4 I charge you in the presence of God and of Christ Jesus, who is to judge the living and the dead, and by his appearing and his kingdom: 2 preach the word; be ready in season and out of season; reprove, rebuke, and exhort, with complete patience and teaching. 3 For the time is coming when people will not endure sound[a] teaching, but having itching ears they will accumulate for themselves teachers to suit their own passions, 4 and will turn away from listening to the truth and wander off into myths.

There are several things that Paul charges young Timothy to do. In 4:2 we get the best description of what preaching is in all Scripture as far as I am concerned. Paul charges Timothy to preach the word, and then spells out the marks of biblical preaching. Components of preaching include:
1.) reproving
2.) rebuking
3.) exhorting
4.)doing these things with patience and sound teaching.

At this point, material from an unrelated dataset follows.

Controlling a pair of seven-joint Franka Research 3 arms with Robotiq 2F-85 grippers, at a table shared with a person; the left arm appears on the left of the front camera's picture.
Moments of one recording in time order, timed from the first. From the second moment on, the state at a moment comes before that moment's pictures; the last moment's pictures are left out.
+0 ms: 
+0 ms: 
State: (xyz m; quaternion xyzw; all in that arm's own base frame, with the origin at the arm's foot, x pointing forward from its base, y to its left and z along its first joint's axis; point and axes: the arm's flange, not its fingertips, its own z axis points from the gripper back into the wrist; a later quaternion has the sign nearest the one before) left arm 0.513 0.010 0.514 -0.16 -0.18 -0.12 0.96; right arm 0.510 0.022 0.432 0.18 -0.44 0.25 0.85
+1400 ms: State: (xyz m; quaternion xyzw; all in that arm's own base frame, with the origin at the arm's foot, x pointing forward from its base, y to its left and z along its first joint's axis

Reproving and rebuking are pretty similar, so for the sake of this short summary I will look at them together. Preaching must bring the congregation under the authority of the doctrine of Scripture being delivered. That is the key to preaching, and that is what separates it from mere Christian education, whether that be Sunday school or seminary. In class, while the teacher may slip into preaching due to his zealous passion (a good thing in my book) and thus charge his pupils to submit to the authority of the teaching and practice it in their lives, generally the doctrine is simply taught and explained so as to be logically grasped. This is very necessary, and preaching should do this as well. The problem is when this is all preaching does. It stops at teaching, and never comes with authority, exhortations, or illustrations. This is where reproving, rebuking, and exhorting come in for the preacher. Doing these things with the text is preaching. One must of course grasp the meaning of the passage before one can rightly be brought under the authority of the truth they are being taught, so care must be made to detailing the theology, but not enough care is given to the practical application of the theology. Without practical application, sheep may have their heads fed, but not their hearts. The distance from head to heart is something God calls pastors to bridge. This must be done by giving examples, scenarios, stories, and so on, with exhortation and authority. If all you have is eloquently expressed exposition of the text, it may very well tickle ears and not prickle hearts, regardless how biblical or unbiblical the teaching itself is. That is the very thing Paul charges (notice he charges Timothy here- he preaches at Timothy, demanding him to do what he tells him) Timothy to protect against! Even if the teaching is sound, if it is not delivered the way Paul tells Timothy to deliver it, it could become nothing more than intellectual dental floss. 

This is one way you get the “frozen chosen” stamp. You have big-headed but cold-hearted Calvinists who love to talk the talk of theology but are lukewarm about walking the walk that the theology demands. This is because the pastors have not demanded with the doctrine. They haven’t preached with it, connecting the orthodoxy and the orthopraxy. They have just intellectually wowed with the Scripture, rather than charge the congregation to do what the Scripture says, and then illustrate how to do what it says based on the doctrine that was just taught. In short, it is my fear and contention that too often, even in reformed circles, pastors have aimed for the head but not so much the heart. Yet preaching separates itself from simple teaching only when it begins to aim for the heart through exhortation, rebuking, reproving, with all authority that the anointed pastor has been given by God.